School of Industrial Engineering, Purdue University, West Lafayette, Indiana 47907, USA; email:
Departments of Critical Care Medicine, Surgery, and Medicine; Snyder Institute for Chronic Diseases; and the Trauma Program, University of Calgary and Alberta Health Services, Calgary, Alberta T2N 2T9, Canada.
Annu Rev Biomed Eng. 2021 Jul 13;23:115-139. doi: 10.1146/annurev-bioeng-083120-023315. Epub 2021 Mar 26.
Telemedicine is perhaps the most rapidly growing area in health care. Approximately 15 million Americans receive medical assistance remotely every year. Yet rural communities face significant challenges in securing subspecialist care. In the United States, 25% of the population resides in rural areas, where less than 15% of physicians work.
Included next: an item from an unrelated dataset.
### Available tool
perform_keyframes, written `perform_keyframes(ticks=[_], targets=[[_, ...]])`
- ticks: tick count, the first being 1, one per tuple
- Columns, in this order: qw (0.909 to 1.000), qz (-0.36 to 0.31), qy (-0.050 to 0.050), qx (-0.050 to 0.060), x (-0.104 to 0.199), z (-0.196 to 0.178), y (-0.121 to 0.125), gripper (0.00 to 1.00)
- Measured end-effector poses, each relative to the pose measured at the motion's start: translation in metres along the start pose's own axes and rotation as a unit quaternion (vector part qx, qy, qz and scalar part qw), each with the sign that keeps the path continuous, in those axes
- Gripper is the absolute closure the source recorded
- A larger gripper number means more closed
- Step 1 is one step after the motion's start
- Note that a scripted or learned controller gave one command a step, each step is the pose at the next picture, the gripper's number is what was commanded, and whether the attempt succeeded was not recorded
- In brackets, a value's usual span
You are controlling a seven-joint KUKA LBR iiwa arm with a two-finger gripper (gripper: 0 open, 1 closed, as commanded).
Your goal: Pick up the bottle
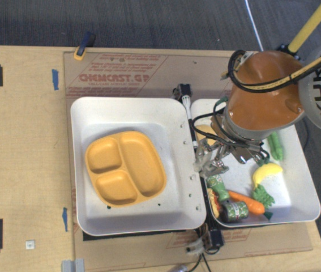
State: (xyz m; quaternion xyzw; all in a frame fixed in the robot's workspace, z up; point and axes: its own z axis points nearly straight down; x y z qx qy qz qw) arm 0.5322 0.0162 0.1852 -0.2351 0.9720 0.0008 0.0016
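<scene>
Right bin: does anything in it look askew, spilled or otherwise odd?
Nothing looks spilled or damaged. The toys in the right bin are crowded into its near corner: a bottle lying on its side against a carrot, with a yellow lemon-like piece beside them. The gripper hovers above the bin's left edge.

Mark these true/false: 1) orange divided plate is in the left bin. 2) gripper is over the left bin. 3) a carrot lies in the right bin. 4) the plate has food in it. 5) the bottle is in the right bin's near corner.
1) True. The orange divided plate lies in the left bin.
2) False. The gripper hangs at the left edge of the right bin, beside the divider.
3) True. The carrot lies near that bin's front.
4) False. The plate's three compartments hold nothing.
5) True. The bottle lies on its side there, apart from the gripper.
</scene>
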Motion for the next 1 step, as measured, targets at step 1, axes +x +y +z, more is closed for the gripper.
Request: perform_keyframes(ticks=[1], targets=[[0.9633,-0.268,0.001,0.000,0.0046,0.0002,0.0467,1.00]])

Current surgery residency programs do not adequately prepare surgeons for rural practice. Telementoring, wherein a remote expert guides a less experienced caregiver, has been proposed to address this challenge. Nonetheless, existing mentoring technologies are not widely available to rural communities, due to a lack of infrastructure and mentor availability. For this reason, some clinicians prefer simpler and more reliable technologies. This article presents past and current telementoring systems, with a focus on rural settings, and proposes aset of requirements for such systems. We conclude with a perspective on the future of telementoring systems and the integration of artificial intelligence within those systems.
远程医疗或许是医疗保健领域发展最快的领域。每年大约有 1500 万美国人接受远程医疗援助。然而,农村社区在获得专科医疗服务方面面临着重大挑战。在美国,25%的人口居住在农村地区,而那里只有不到 15%的医生工作。目前的外科住院医师培训计划并没有为外科医生在农村地区行医做好充分准备。远程指导(mentoring),即由远程专家指导经验较少的护理人员,被提议用来解决这一挑战。尽管如此,由于基础设施和导师资源的缺乏,现有的指导技术并不能广泛应用于农村社区。出于这个原因,一些临床医生更喜欢更简单、更可靠的技术。本文介绍了过去和现在的远程指导系统,重点介绍了农村环境,并为这些系统提出了一系列要求。最后,我们对远程指导系统的未来以及这些系统中人工智能的整合进行了展望。